By contrast, a link to a PDF hosted on a website with malicious JavaScript code would run on the user's machine with limited access, or the "remote zone", Hoffman said. For example, script code in a link to a PDF on "bank.com" would be able to communicate with bank.com and access its cookies, he said. Such a standard cross-site-scripting attack could allow account hijacks, for example.

The security problem exists because the web browser plug-in of the Adobe Systems' Acrobat Reader allows JavaScript code appended to links to PDF files to run once the link is clicked, said Jeremiah Grossman, chief technology officer at WhiteHat Security.

For an attack to work, a malicious link has to point to an existing PDF file on the web or on the target system. PDFs are abundant on the net and finding one on a local system isn't hard; a sample PDF file comes with Acrobat Reader and is installed in a predictable location on PCs, Grossman said.

The security problem was first disclosed at the Chaos Computer Club conference in Germany over the holidays in a paper by Stafano Di Paola and Giorgio Fedon. The extended scope of the issue was publicised late on Wednesday by a hacker using the moniker "RSnake".

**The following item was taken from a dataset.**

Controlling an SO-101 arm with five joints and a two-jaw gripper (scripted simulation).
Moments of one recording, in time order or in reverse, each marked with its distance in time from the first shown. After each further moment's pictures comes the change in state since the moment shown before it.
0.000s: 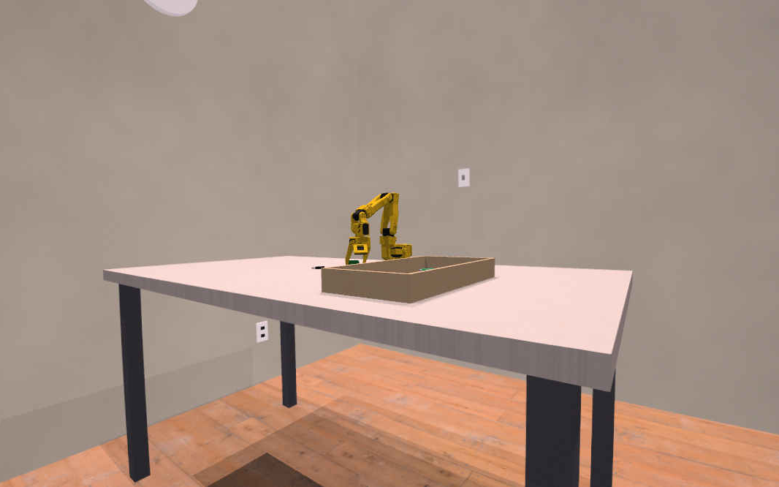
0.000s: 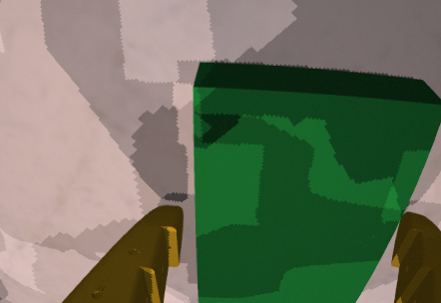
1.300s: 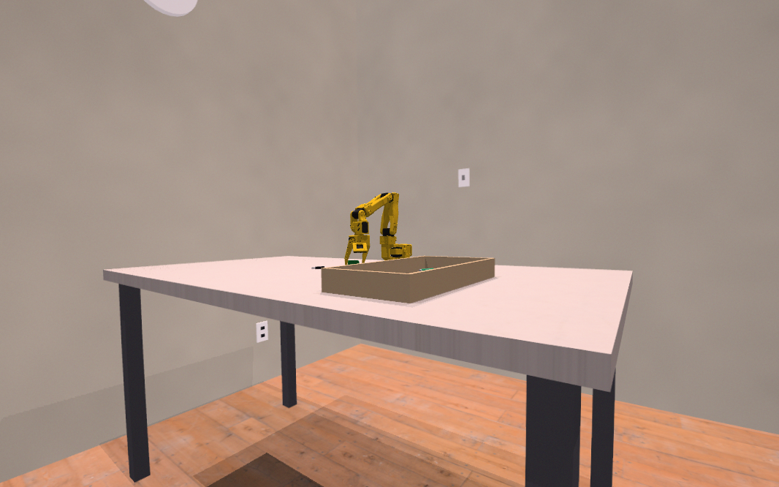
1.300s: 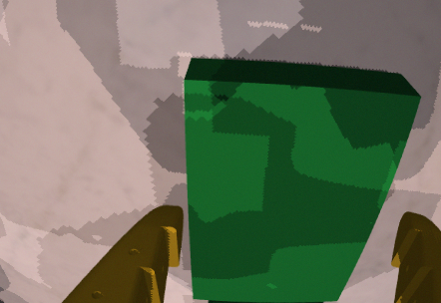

Adobe is aware of the claims that an attack could have broader implications, but had not verified the issue, a company representative said in an emailed statement on Thursday.

"Based upon info we have, Flash Player, Reader and modern browsers should restrict such an exploit, but we haven't completed our evaluation of all possible scenarios," the representative said.

To mitigate the threat, users can upgrade to Adobe Reader 8, the latest version of the Adobe software released last month. Adobe is also working on updates to previous versions that will resolve this issue, the company has said.